Questi elementi, apparentemente secondari, dovrebbero costituire i pilastri essenziali per preservare l’umanità della persona ristretta. E invece oggi sono del tutto assenti nella quotidianità del carcere.
La speranza giubilare, tema centrale della Bolla papale, assume particolare significato nel contesto carcerario. Papa Francesco ricorda che “la speranza è quella che, per così dire, imprime l’orientamento, indica la direzione e la finalità dell’esistenza credente”, principio che dovrebbe guidare ogni intervento nel sistema penitenziario.
L’Anno Santo 2025 rappresenta dunque un’occasione per riflettere su forme di clemenza che, senza compromettere le esigenze di giustizia, possano costituire un segno di speranza per migliaia di detenuti che vivono in condizioni spesso degradanti nelle carceri del nostro Paese.
Gli atti di clemenza, storicamente legati ai Giubilei, sono espressamente invocati nella bolla giubilare, in particolare amnistia e indulto, che date le condizioni carcerarie attuali appaiono strumenti necessari per ristabilire condizioni di legalità costituzionale alla pena. Ma si possono anche pensare a forme diverse di benefici penitenziari: la liberazione anticipata speciale, le misure alternative alla detenzione, i programmi di giustizia riparativa rappresentano strumenti attraverso cui lo Stato può manifestare quella “misericordia” che, come ricorda la Bolla, “non è un sentimento passeggero, ma la forza dell’amore che sa trasformare e dare vita nuova”.
Tutto questo sembra oggi molto lontano dalle prospettive del decisore politico, che invece pare concentrarsi solo su interventi normativi indirizzati solo sul versante puramente repressivo.
La prospettiva cristiana non ignora le esigenze di giustizia, ma le inquadra in un orizzonte più ampio dove "la giustizia senza misericordia si trasforma in vendetta", come ammonisce Papa Francesco. L’equilibrio tra giustizia e misericordia richiede un sistema penitenziario che, pur mantenendo la funzione deterrente e retributiva della pena, non rinunci mai alla dimensione rieducativa e alla speranza di redenzione.

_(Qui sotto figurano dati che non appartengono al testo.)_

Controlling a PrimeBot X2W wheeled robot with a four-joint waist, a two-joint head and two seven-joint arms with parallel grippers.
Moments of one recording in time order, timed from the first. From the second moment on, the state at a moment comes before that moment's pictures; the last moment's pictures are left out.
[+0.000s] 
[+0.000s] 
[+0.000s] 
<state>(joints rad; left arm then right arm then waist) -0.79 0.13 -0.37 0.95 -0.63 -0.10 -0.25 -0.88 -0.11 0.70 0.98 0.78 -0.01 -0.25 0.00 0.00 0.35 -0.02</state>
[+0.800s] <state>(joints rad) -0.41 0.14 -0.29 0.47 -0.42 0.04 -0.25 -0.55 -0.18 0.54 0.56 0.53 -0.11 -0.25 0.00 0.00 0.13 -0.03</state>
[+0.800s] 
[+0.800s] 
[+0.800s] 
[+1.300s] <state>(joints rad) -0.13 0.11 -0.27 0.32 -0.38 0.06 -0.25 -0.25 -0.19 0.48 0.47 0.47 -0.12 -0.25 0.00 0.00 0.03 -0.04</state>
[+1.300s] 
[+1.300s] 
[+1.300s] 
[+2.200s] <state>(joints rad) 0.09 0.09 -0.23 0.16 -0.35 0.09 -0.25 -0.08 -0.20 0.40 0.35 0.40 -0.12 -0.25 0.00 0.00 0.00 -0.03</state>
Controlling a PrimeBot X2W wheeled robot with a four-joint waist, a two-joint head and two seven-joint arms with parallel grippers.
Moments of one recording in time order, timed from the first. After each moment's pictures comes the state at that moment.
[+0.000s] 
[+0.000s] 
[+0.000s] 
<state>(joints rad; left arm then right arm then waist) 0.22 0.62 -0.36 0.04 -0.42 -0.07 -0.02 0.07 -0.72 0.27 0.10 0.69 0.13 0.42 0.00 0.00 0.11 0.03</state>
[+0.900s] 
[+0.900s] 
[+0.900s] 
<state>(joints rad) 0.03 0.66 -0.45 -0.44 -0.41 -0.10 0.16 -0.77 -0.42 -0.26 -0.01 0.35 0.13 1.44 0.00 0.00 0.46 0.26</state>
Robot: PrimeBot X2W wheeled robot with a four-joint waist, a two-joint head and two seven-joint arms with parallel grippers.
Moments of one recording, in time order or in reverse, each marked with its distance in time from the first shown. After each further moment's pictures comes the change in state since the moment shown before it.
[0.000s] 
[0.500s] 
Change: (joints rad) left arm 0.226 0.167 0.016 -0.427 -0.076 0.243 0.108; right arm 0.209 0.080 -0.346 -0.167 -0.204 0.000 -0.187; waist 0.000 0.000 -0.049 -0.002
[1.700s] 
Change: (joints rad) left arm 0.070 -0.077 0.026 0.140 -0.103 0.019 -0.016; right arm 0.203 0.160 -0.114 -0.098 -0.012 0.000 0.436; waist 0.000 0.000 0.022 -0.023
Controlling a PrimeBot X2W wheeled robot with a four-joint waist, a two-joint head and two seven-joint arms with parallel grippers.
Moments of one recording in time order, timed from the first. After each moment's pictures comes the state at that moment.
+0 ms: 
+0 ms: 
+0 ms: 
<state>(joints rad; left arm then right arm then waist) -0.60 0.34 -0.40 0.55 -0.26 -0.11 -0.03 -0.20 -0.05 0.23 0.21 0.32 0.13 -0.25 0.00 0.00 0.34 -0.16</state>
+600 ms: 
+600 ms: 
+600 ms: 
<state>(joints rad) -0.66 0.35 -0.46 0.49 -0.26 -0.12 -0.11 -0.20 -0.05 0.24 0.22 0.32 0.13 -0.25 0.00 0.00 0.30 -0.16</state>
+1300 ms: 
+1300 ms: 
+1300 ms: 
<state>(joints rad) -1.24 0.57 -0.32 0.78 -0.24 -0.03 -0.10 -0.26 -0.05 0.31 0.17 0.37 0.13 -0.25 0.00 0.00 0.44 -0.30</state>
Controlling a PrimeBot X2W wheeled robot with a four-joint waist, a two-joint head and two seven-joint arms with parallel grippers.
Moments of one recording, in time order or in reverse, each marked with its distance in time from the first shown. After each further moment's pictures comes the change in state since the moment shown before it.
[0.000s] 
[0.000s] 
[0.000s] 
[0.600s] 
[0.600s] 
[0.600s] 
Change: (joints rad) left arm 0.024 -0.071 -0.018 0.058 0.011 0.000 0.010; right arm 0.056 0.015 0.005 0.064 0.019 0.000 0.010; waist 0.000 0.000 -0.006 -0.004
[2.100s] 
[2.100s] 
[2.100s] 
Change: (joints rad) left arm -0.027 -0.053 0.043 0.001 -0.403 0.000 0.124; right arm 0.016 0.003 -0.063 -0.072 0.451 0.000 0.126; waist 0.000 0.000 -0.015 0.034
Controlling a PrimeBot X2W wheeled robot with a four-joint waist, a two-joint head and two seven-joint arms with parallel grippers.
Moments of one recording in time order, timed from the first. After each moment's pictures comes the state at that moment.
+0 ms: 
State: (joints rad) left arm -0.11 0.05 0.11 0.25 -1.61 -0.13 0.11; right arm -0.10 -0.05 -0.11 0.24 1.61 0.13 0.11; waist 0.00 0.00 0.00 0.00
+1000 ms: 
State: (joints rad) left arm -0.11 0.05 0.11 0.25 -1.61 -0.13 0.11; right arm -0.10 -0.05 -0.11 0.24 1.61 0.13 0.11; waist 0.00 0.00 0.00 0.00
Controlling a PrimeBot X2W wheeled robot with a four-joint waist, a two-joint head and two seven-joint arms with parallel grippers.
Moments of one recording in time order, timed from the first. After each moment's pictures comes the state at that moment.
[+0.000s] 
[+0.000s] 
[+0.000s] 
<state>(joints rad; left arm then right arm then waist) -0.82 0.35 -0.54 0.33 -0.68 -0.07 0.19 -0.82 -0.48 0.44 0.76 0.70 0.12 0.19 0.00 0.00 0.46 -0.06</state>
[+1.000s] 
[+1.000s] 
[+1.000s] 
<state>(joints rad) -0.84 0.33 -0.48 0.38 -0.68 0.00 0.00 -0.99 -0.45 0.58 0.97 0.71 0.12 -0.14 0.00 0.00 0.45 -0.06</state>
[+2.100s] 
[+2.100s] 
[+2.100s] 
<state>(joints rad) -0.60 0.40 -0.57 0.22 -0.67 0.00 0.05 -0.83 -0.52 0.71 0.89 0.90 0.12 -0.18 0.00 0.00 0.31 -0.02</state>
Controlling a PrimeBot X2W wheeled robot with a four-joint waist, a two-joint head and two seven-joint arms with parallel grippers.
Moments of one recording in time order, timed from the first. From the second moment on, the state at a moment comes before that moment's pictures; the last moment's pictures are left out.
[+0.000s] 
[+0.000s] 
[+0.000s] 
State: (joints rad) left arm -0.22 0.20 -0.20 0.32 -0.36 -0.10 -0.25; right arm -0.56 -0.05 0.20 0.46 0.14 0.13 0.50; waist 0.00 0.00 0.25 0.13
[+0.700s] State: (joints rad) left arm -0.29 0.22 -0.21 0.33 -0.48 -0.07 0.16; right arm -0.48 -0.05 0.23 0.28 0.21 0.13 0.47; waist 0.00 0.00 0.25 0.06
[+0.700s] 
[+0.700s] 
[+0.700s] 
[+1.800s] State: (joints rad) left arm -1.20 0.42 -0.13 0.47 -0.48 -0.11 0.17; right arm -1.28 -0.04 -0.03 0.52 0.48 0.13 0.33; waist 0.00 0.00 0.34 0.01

Dietro ogni sbarra vive un cuore che batte, una storia spezzata che attende di essere ricomposta, un’anima che grida silenziosamente la propria sete di redenzione. Il carcere può e deve trasformarsi da luogo di disperazione in santuario di speranza, dove ogni persona detenuta non sia vista solo come l’autore di un reato, ma come un figlio di Dio che ha smarrito la strada e chiede una mano per ritrovarla. Come ricorda la Bolla giubilare, "la speranza cristiana è quella che sa trasformare anche le situazioni più difficili in occasioni di grazia".
Ogni gesto di clemenza diventa allora un raggio di luce che squarcia le tenebre della disperazione, ogni atto di misericordia una carezza che ridona dignità a chi l’aveva perduta. Perché nessun essere umano è mai irrimediabilmente perduto, e anche nel cuore più indurito può rifiorire quella scintilla che ci rende tutti uniti nella comunità degli esseri umani, e dell’essere umani, in quella che dovrebbe essere una condivisa e comune speranza che la pena non sia solo afflizione ma anche riabilitazione.